I'm reading a csv file with p, day, month
, and put it in a df
. The goal is to create a date from day, month, current year, and I run into this error for 29th of Feb:
ValueError: cannot assemble the datetimes: day is out of range for month
I would like when this error occurs, to replace the day by the day before. How can we do that? Below are few lines of my pd and datex
at the end is what I would like to get
p day month year datex
0 p1 29 02 2021 28Feb-2021
1 p2 18 07 2021 18Jul-2021
2 p3 12 09 2021 12Sep-2021
Right now, my code for the date is only the below, so I have nan where the date doesn't exist.
df['datex'] = pd.to_datetime(df[['year', 'month', 'day']], errors='coerce')
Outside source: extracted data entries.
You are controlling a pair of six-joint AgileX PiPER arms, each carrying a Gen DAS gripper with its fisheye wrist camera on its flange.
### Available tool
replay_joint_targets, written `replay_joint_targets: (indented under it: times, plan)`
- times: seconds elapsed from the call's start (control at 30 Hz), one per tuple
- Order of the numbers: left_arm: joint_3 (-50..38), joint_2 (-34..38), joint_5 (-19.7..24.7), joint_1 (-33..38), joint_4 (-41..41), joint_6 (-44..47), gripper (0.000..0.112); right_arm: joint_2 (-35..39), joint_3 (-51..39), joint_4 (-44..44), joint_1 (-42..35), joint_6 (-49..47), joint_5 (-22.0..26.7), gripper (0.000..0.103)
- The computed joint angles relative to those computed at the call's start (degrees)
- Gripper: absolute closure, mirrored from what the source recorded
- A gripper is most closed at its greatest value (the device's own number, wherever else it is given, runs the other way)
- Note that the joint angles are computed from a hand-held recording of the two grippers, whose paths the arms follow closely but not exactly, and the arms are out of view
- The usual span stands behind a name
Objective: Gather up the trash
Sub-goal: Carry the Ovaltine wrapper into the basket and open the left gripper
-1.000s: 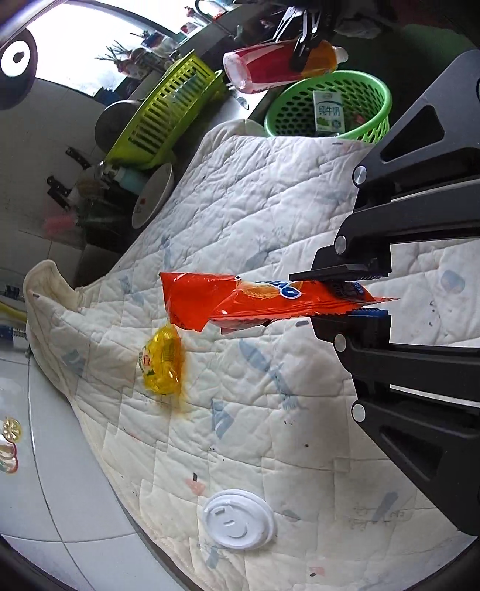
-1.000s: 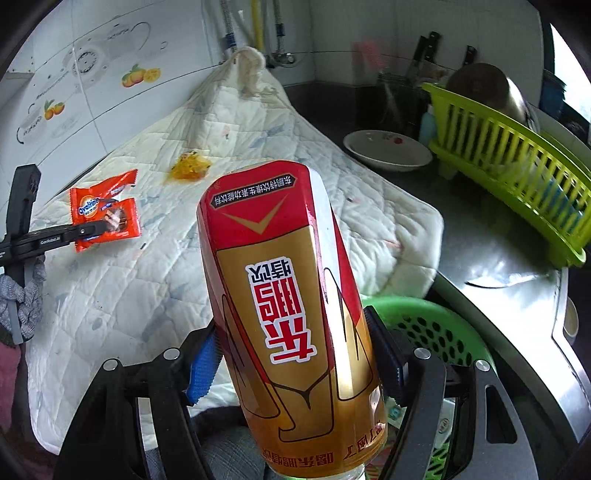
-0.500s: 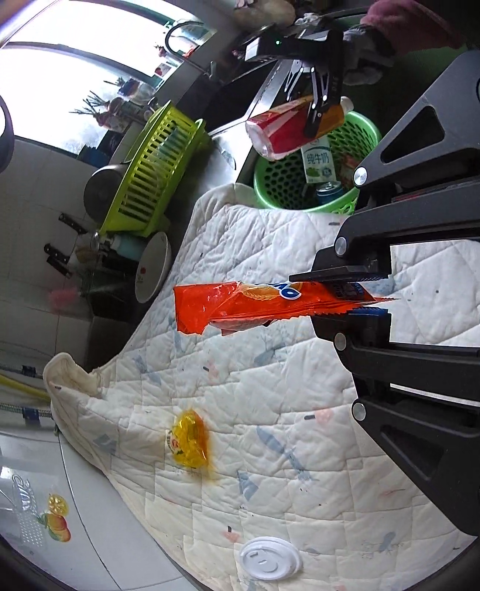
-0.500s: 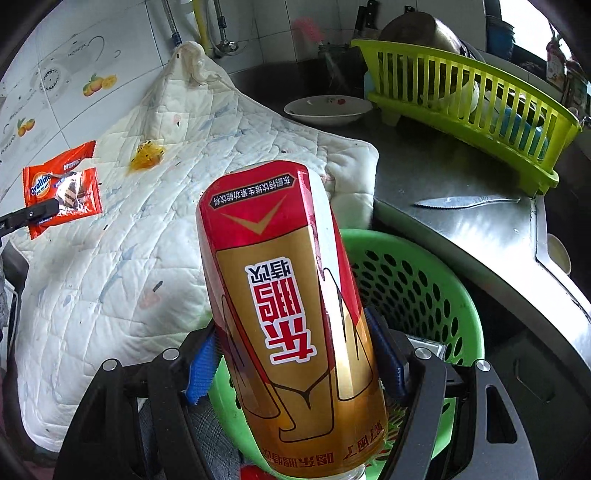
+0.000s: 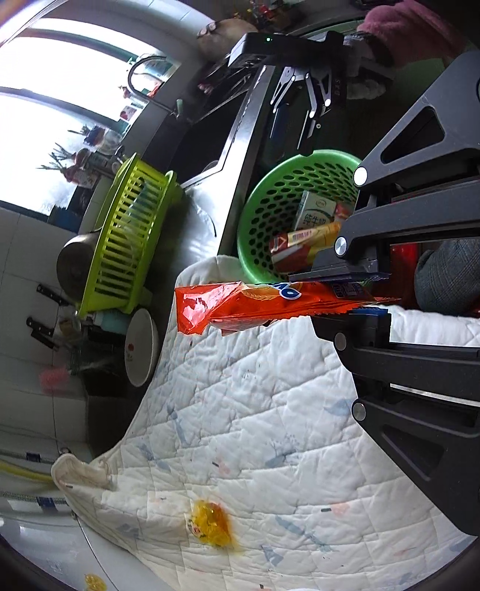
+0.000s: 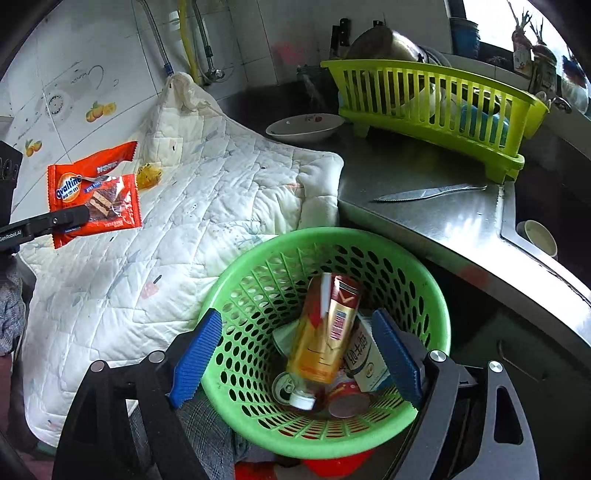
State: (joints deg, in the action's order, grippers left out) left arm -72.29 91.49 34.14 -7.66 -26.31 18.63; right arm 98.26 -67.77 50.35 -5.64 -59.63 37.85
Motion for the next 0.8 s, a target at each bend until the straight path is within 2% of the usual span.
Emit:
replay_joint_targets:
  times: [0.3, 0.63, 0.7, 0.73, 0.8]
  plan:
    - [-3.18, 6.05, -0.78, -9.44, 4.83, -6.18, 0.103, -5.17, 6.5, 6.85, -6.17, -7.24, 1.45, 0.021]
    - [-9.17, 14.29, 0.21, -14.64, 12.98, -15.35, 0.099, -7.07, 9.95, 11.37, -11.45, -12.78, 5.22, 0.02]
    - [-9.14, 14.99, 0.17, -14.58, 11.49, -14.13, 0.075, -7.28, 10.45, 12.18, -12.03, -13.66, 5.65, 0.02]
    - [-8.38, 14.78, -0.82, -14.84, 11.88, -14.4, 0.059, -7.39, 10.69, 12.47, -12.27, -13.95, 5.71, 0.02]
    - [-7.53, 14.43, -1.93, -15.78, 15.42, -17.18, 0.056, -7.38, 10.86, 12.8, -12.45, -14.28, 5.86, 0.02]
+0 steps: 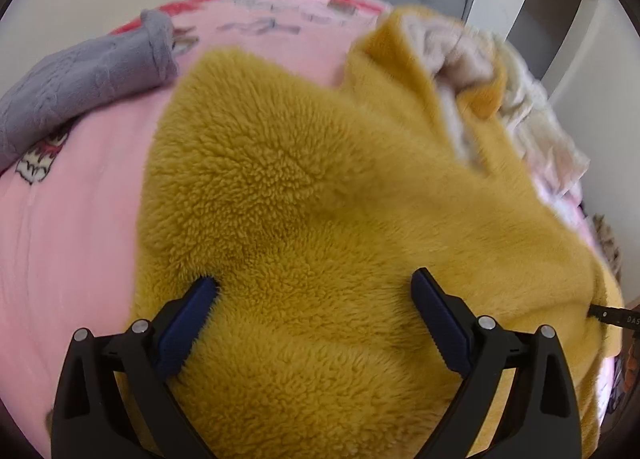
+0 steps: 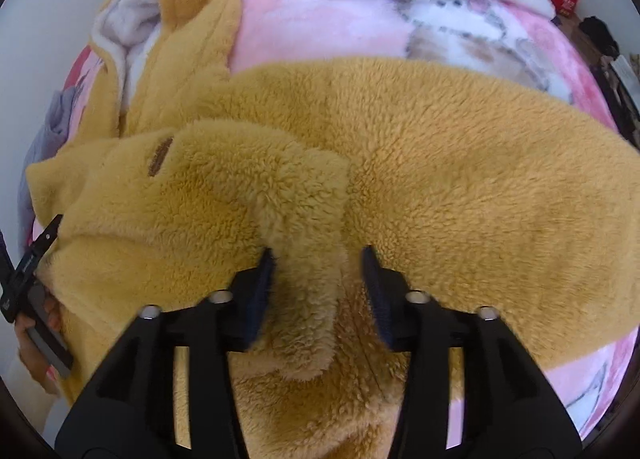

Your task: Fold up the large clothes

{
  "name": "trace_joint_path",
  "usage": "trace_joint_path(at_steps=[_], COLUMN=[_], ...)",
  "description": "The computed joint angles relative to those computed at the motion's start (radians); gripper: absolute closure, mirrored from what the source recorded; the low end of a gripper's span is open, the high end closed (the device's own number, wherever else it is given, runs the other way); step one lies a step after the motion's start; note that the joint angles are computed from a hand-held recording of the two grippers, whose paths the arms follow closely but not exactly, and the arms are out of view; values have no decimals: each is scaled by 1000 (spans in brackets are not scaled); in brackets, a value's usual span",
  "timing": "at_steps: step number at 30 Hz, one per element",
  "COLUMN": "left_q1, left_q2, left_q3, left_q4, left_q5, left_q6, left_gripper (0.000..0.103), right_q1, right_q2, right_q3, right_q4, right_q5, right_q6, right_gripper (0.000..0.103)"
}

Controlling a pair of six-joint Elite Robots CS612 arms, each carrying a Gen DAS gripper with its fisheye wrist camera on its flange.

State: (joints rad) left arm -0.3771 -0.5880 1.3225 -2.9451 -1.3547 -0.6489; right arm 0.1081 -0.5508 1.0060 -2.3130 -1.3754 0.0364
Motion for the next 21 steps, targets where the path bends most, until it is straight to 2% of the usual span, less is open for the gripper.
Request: trace_joint_path(at_steps=[1, 3, 6, 7, 8, 9, 10, 11, 15, 18, 21], left_q1=[-1, -1, 7, 10, 13, 13, 13, 23, 51, 64, 67], left_q2=[-5, -20, -29, -27, -23, -13, -3, 14, 64, 88, 103], left_q3=[12, 28, 13, -1, -21, -54, -79, -121, -219, -254, -271], left_q4=[-37, -80, -79, -62, -35, 11, 45, 99, 216, 250, 285], left_q5=[0, -11, -77, -98, -110, -99, -85, -107, -165, -180, -184], left_q6=[1, 13, 89, 123, 159, 192, 198, 192, 155, 120, 113], left_gripper=[8, 8, 8, 8, 8, 8, 8, 8, 8, 8, 8], right_q1=[2, -1, 5, 6, 8, 9, 15, 22, 36, 50, 54], right_q2=[-15, -57, -103, -103, -96, -81, -58, -36, 43, 60, 78], right_q3=[20, 78, 155, 156, 148, 120, 81, 42, -85, -96, -116], right_q4=[-33, -139, -357, -397, -431, -423, -377, -328, -195, -171, -121], right_q5=[-16, 2, -2, 13, 40, 63, 80, 71, 59, 7, -6], right_q6=[2, -8, -54, -75, -118, -148, -187, -198, -143, -94, -65], right_gripper=[43, 42, 34, 35, 44, 52, 64, 66, 66, 66, 65])
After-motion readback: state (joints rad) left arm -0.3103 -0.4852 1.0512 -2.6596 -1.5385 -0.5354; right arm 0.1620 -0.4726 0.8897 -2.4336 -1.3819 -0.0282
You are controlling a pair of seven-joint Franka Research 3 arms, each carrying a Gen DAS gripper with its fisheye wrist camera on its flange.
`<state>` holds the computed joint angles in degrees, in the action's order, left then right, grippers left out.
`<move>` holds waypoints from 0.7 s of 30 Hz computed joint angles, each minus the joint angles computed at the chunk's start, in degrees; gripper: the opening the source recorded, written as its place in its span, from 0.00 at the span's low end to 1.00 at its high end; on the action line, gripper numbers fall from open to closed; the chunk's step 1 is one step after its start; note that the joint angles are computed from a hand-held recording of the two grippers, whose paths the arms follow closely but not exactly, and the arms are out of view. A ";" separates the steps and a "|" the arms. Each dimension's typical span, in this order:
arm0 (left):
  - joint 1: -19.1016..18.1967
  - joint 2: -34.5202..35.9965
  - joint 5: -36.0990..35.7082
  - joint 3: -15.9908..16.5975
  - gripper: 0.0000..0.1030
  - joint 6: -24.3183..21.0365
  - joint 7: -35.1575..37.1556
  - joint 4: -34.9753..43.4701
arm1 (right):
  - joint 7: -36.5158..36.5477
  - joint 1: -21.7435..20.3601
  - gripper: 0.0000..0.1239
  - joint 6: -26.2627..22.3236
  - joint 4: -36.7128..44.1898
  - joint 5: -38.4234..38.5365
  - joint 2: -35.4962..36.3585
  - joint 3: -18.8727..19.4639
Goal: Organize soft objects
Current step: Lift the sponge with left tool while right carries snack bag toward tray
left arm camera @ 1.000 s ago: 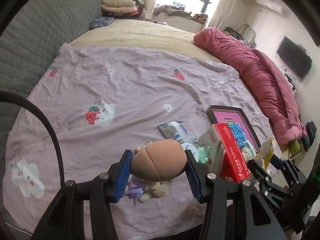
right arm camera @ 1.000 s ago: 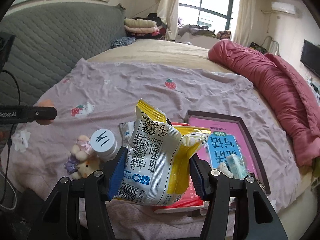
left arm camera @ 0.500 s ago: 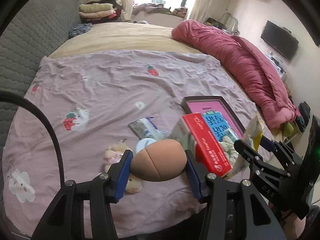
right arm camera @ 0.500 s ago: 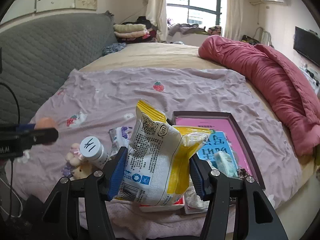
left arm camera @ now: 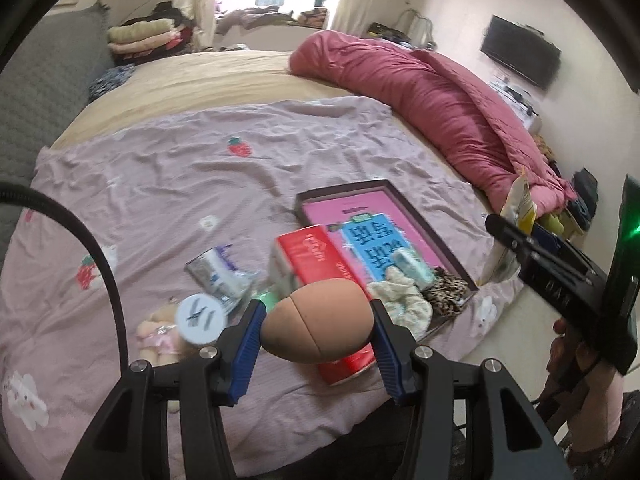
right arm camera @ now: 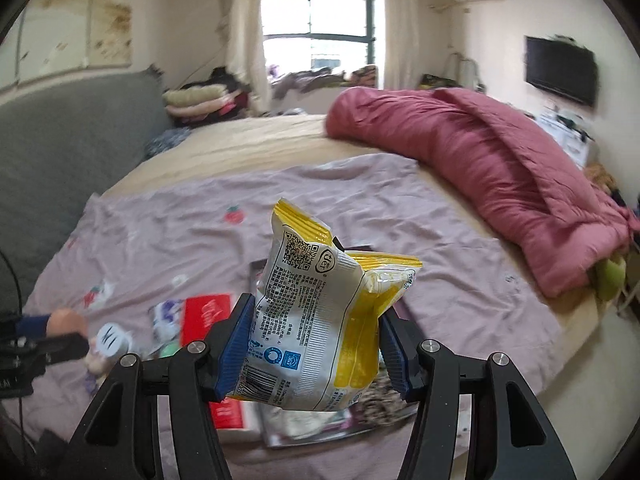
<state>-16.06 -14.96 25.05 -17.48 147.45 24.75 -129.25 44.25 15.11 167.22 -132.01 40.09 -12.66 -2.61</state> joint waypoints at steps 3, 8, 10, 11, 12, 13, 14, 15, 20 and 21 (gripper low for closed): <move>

You could try something like this :
df['datex'] = pd.to_datetime(df[['year', 'month', 'day']], errors='coerce')
Indeed, you get NA :
p day year month datex
0 p1 29 2021 2 NaT
1 p2 18 2021 7 2021-07-18
2 p3 12 2021 9 2021-09-12
You could then make a particular case for these NA :
df.loc[df.datex.isnull(), 'previous_day'] = df.day -1
p day year month datex previous_day
0 p1 29 2021 2 NaT 28.0
1 p2 18 2021 7 2021-07-18 NaN
2 p3 12 2021 9 2021-09-12 NaN
df.loc[df.datex.isnull(), 'datex'] = pd.to_datetime(df[['previous_day', 'year', 'month']].rename(columns={'previous_day': 'day'}))
p day year month datex previous_day
0 p1 29 2021 2 2021-02-28 28.0
1 p2 18 2021 7 2021-07-18 NaN
2 p3 12 2021 9 2021-09-12 NaN
You have to create a new day column if you want to keep day = 29 in the day column.